Probably a stupid question, but with President's Day coming up here in the US I got to wondering if LN ever had a sale.


----------



## BrandonW (Apr 27, 2010)

None that I've ever known of. Even at their hand tool events they don't discount their items.


----------



## KenBry (Sep 13, 2011)

Yea, the best I have managed was free shipping. That's what they offered at the shows. fyi, Amazon carries them and they offer free shipping too.


----------



## BrandonW (Apr 27, 2010)

It looks like amazon charges $6.00 per plane for shipping.


----------



## timbit2006 (Jan 6, 2012)

I'm going to a Lie Nielsen show this weekend. I'll see if they have any sort of sale.


----------



## tenontim (Feb 24, 2008)

http://craftsmanstudio.com/ ships LN free. Same price as LN direct.


----------



## BrandonW (Apr 27, 2010)

Thanks for the link, Tim. They've got Hock blades on sale too. I'll have to keep them in mind!


----------



## timbit2006 (Jan 6, 2012)

I was at the Lie Nielsen Hand Tools even and there was no sale. They offered free shipping, no brokerage fees, a video if you spent over 300(It's hard not to spend over 300 with their prices…) and only 5% tax which means no PST.


----------



## blackcherry (Dec 7, 2007)

Yes sometimes on Craigslist but never direct from LN…so sorry


----------



## DrDirt (Feb 26, 2008)

Only the dealers -
Just after I bought my chisels direct from LN.
THey were on sale at Woodcraft, for less than the LN direct price - so I would check out the Woodcraft presidents day sale and see if it includes LN stuff.


----------



## JimiThing (Apr 28, 2011)

woodcrafts hasnt sold lie-nielsen tools in quite a long long time …. sorry


----------



## MikeInNOVA (Feb 5, 2012)

I was at Woodcraft's yesterday and they told me they were not having a President's day sale. They are having a big sale starting 1 March instead. Either way they don't sell LN.

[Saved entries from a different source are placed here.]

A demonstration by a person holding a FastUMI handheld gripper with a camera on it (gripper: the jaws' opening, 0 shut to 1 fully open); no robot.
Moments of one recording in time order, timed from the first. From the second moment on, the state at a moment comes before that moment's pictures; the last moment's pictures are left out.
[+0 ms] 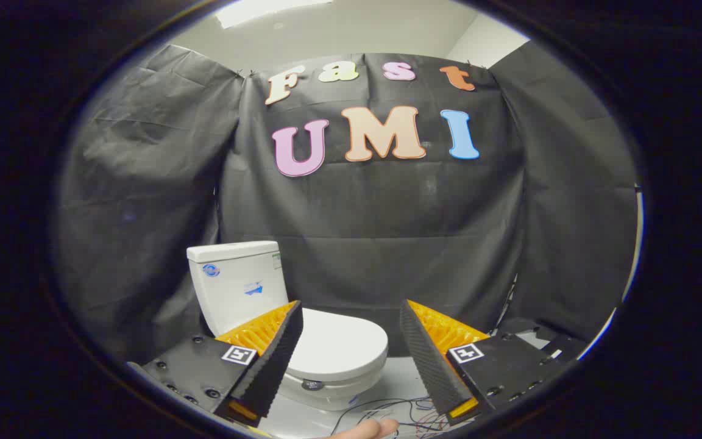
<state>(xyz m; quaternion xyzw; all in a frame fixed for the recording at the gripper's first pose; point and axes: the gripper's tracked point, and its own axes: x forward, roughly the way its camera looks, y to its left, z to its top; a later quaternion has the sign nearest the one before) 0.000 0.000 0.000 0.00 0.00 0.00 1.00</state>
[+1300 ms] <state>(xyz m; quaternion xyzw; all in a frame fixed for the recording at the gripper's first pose) 0.009 0.001 0.000 0.00 0.00 0.00 1.00</state>
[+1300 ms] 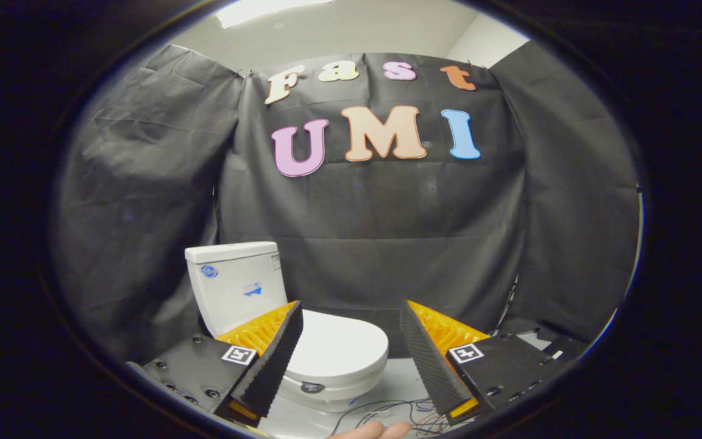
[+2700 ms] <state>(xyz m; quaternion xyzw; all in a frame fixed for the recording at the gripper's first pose) 0.097 0.143 -0.064 0.07 -0.01 0.07 0.99</state>
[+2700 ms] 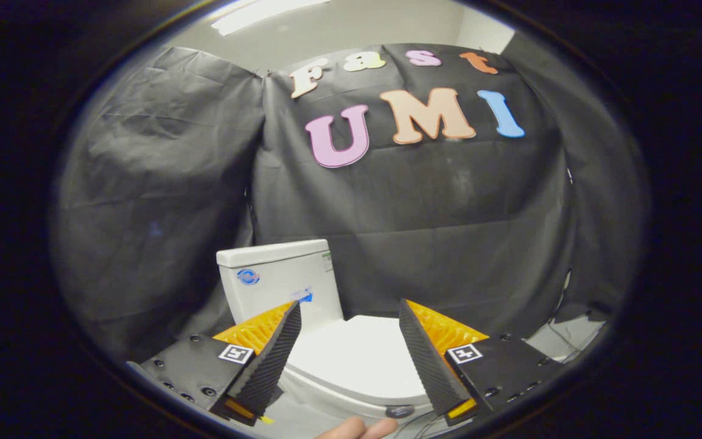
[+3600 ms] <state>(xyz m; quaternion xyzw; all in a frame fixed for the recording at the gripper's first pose) 0.102 0.154 -0.230 0.40 0.11 0.02 0.91</state>
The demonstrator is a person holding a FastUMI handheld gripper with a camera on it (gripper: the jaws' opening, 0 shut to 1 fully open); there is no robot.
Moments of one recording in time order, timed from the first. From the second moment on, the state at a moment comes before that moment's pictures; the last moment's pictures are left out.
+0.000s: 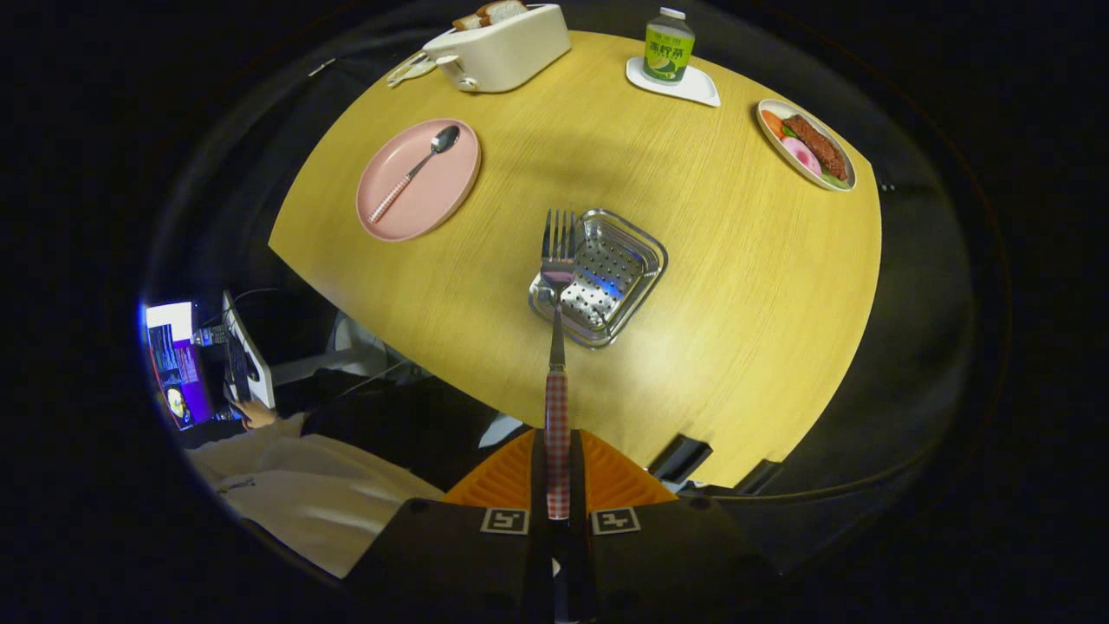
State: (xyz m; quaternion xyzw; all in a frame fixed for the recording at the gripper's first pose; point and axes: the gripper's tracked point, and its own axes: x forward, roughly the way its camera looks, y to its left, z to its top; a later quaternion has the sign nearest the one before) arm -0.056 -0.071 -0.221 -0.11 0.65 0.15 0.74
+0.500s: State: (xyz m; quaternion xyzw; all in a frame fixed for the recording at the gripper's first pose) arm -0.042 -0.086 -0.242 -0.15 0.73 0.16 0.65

I want a No 7, but the ones I've bid on at eBay have wound up going for so close to MSRP that the freight sometimes makes them more exensive than just buy a new one. It's amazing to me how some people wind up bidding more than MSRP for an LN plane that's still in production. I get it for a collector who wants one of their discontinued or limited production items, but I don't get it for a regular one.

At least I did get a LN scrub plane on eBay for a good price.


----------



## MikeInNOVA (Feb 5, 2012)

Interestingly, they don't offer any discount on the hand tool bundles either - the price is the sum of the prices of the separate items. They do toss in a DVD, but I already have it.


----------